== Work to complete ==
All of the data, word for word and free of pictures, is the expected result.
--
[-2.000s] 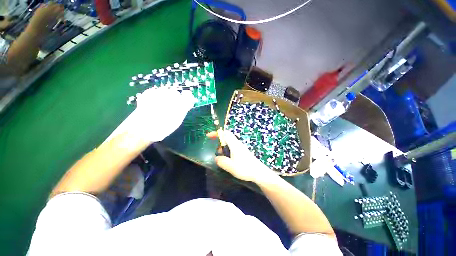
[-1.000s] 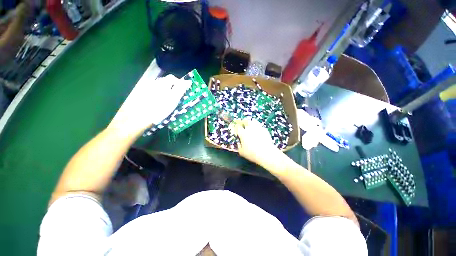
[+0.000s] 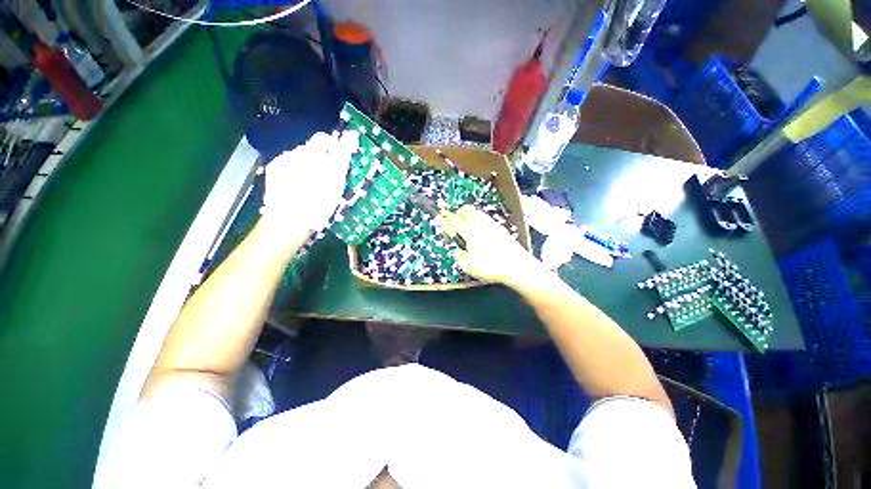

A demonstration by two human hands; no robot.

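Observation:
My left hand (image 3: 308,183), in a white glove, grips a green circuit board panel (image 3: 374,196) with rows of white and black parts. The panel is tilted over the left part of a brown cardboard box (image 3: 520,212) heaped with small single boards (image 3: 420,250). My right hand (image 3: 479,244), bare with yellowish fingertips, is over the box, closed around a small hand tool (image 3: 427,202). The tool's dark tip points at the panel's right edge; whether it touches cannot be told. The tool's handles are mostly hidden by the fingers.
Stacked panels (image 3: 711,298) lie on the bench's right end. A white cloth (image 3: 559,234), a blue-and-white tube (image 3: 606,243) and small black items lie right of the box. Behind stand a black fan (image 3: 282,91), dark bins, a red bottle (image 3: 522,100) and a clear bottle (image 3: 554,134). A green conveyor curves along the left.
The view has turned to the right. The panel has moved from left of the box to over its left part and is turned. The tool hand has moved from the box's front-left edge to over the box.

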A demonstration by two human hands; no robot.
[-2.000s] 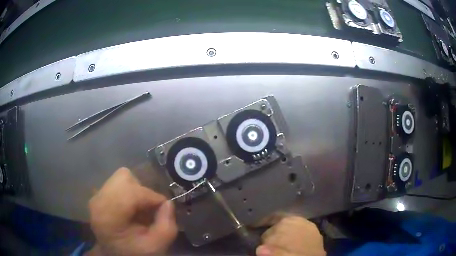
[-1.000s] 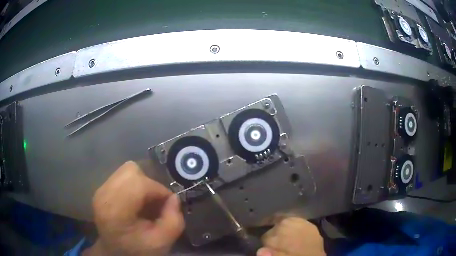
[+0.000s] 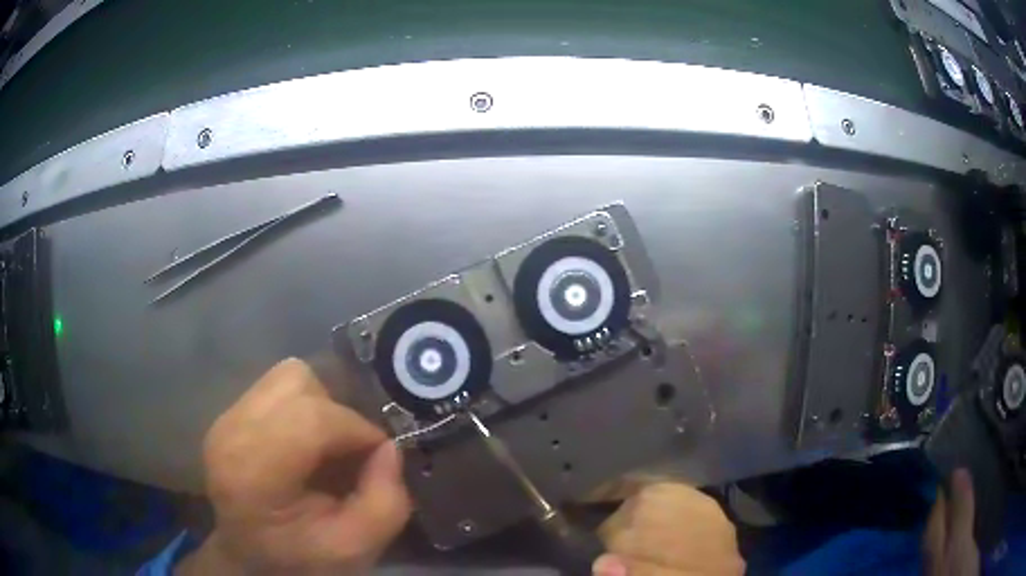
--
== Task output ==
[-2.000s] 
[-1.000s] 
[+0.000s] 

A demonstration by two human hands; no robot.

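Observation:
My left hand (image 3: 308,183), in a white glove, grips a green circuit board panel (image 3: 374,196) with rows of white and black parts. The panel is tilted over the left part of a brown cardboard box (image 3: 520,212) heaped with small single boards (image 3: 420,250). My right hand (image 3: 479,244), bare with yellowish fingertips, is over the box, closed around a small hand tool (image 3: 427,202). The tool's dark tip points at the panel's right edge; whether it touches cannot be told. The tool's handles are mostly hidden by the fingers.
Stacked panels (image 3: 711,298) lie on the bench's right end. A white cloth (image 3: 559,234), a blue-and-white tube (image 3: 606,243) and small black items lie right of the box. Behind stand a black fan (image 3: 282,91), dark bins, a red bottle (image 3: 522,100) and a clear bottle (image 3: 554,134). A green conveyor curves along the left.
The view has turned to the right. The panel has moved from left of the box to over its left part and is turned. The tool hand has moved from the box's front-left edge to over the box.
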
A demonstration by two human hands; no robot.
[-2.000s] 
[-1.000s] 
[+0.000s] 

For this exercise, nothing more is required.